**What you need to do:** Review the material and extract every line in which the word "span" occurs.
════════════════════
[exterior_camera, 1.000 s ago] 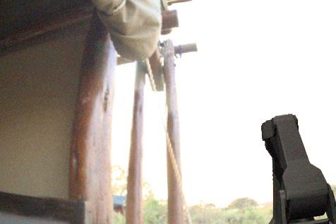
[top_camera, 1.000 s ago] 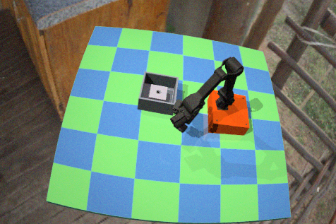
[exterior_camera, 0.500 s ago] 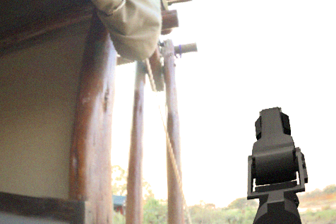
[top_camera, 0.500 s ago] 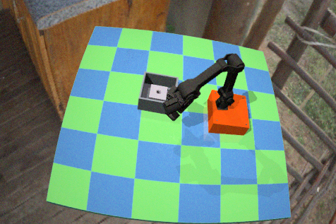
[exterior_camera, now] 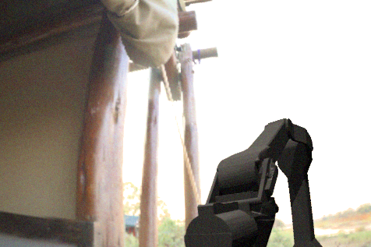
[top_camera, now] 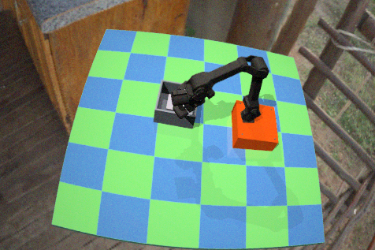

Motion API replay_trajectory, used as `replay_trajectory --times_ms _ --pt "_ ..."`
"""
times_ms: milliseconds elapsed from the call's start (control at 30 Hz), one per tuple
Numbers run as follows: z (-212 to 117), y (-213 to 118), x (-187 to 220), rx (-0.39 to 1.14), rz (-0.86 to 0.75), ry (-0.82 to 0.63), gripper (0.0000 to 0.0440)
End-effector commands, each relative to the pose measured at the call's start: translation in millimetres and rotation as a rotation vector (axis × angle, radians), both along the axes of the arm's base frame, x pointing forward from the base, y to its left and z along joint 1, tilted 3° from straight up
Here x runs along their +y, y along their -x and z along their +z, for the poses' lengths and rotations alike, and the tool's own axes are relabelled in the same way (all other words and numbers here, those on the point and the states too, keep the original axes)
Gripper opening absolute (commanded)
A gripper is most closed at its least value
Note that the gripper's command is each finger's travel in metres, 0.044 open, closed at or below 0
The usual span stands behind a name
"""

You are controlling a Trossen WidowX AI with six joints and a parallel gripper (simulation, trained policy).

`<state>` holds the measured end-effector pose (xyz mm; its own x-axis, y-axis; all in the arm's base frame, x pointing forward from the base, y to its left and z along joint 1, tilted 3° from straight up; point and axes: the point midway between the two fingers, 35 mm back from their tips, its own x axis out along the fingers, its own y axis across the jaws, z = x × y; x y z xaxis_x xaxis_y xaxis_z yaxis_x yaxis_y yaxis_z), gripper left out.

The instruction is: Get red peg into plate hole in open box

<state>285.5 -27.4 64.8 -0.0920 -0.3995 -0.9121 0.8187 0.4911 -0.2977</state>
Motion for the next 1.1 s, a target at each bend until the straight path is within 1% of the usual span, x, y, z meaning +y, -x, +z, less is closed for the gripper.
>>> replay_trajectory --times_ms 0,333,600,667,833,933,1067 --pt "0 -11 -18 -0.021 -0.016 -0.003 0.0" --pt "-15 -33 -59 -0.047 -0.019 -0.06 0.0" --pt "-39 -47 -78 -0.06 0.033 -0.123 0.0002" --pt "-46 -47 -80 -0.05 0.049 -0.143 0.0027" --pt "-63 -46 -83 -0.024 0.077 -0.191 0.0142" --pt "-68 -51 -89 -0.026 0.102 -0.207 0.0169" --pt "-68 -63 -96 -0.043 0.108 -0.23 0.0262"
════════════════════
**Answer section:**
The usual span stands behind a name
Motion for the next 1.1 s, a target at each bend until the straight path is within 1% of the usual span, x, y, z meaning +y, -x, +z, less is closed for the gripper.

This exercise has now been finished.